Print the data exactly. Pictures stay out.

....................

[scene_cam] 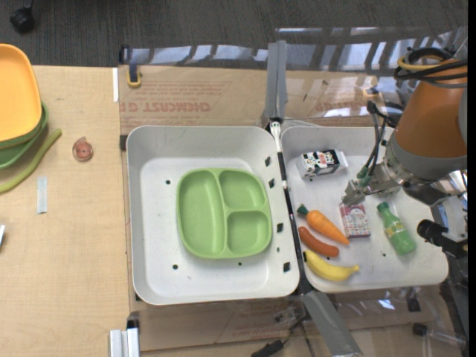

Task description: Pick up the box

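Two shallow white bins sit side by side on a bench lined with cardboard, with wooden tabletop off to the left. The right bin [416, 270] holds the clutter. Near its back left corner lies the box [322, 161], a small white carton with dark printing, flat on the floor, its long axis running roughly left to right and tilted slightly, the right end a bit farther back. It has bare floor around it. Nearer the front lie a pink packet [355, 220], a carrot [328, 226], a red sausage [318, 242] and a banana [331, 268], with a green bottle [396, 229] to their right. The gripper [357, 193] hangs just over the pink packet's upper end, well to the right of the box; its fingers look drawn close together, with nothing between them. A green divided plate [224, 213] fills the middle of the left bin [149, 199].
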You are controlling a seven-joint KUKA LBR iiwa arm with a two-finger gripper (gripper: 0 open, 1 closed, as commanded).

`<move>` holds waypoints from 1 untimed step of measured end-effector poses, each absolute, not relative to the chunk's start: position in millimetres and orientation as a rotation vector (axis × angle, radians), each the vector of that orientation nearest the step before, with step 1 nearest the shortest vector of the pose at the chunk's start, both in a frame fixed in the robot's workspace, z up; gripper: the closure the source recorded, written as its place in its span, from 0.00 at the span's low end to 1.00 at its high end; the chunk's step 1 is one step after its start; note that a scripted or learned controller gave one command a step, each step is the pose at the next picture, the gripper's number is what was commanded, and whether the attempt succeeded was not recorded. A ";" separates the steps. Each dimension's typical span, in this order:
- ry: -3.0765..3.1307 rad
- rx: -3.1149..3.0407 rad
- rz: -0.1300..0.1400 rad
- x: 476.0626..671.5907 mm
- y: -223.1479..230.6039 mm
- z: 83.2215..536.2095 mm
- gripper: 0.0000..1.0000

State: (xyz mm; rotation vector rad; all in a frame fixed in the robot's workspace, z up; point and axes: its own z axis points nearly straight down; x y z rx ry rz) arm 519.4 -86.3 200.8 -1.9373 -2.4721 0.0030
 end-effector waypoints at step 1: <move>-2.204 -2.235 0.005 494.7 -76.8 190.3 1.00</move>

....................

### ANSWER BOX
[scene_cam] 

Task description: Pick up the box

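Two shallow white bins sit side by side on a bench lined with cardboard, with wooden tabletop off to the left. The right bin [416, 270] holds the clutter. Near its back left corner lies the box [322, 161], a small white carton with dark printing, flat on the floor, its long axis running roughly left to right and tilted slightly, the right end a bit farther back. It has bare floor around it. Nearer the front lie a pink packet [355, 220], a carrot [328, 226], a red sausage [318, 242] and a banana [331, 268], with a green bottle [396, 229] to their right. The gripper [357, 193] hangs just over the pink packet's upper end, well to the right of the box; its fingers look drawn close together, with nothing between them. A green divided plate [224, 213] fills the middle of the left bin [149, 199].
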You are controlling a seven-joint KUKA LBR iiwa arm with a two-finger gripper (gripper: 0 open, 1 closed, as commanded).

`<move>` holds waypoints from 1 untimed step of measured end-effector poses, each absolute, not relative to the chunk's start: position in millimetres and orientation as a rotation vector (axis × angle, radians), each the vector of that orientation nearest the step before, with step 1 nearest the shortest vector of the pose at the chunk's start, both in a frame fixed in the robot's workspace, z up; gripper: the closure the source recorded, written as its place in its span, from 0.00 at the span's low end to 1.00 at its high end; the chunk's step 1 is one step after its start; note that a scripted or learned controller gave one command a step, each step is the pose at the next picture, the gripper's number is what was commanded, and whether the attempt succeeded was not recorded. A ";" separates the steps. Each dimension's typical span, in this order:
- ry: -3.0765..3.1307 rad
- rx: -3.1149..3.0407 rad
- rz: -0.1300..0.1400 rad
- x: 476.0626..671.5907 mm
- y: -223.1479..230.6039 mm
- z: 83.2215..536.2095 mm
- gripper: 0.0000..1.0000

State: (xyz mm; rotation vector rad; all in a frame fixed in the robot's workspace, z up; point and axes: its own z axis points nearly straight down; x y z rx ry rz) arm 519.4 -86.3 200.8 -1.9373 -2.4721 0.0030
 end-effector waypoints at step 1: <move>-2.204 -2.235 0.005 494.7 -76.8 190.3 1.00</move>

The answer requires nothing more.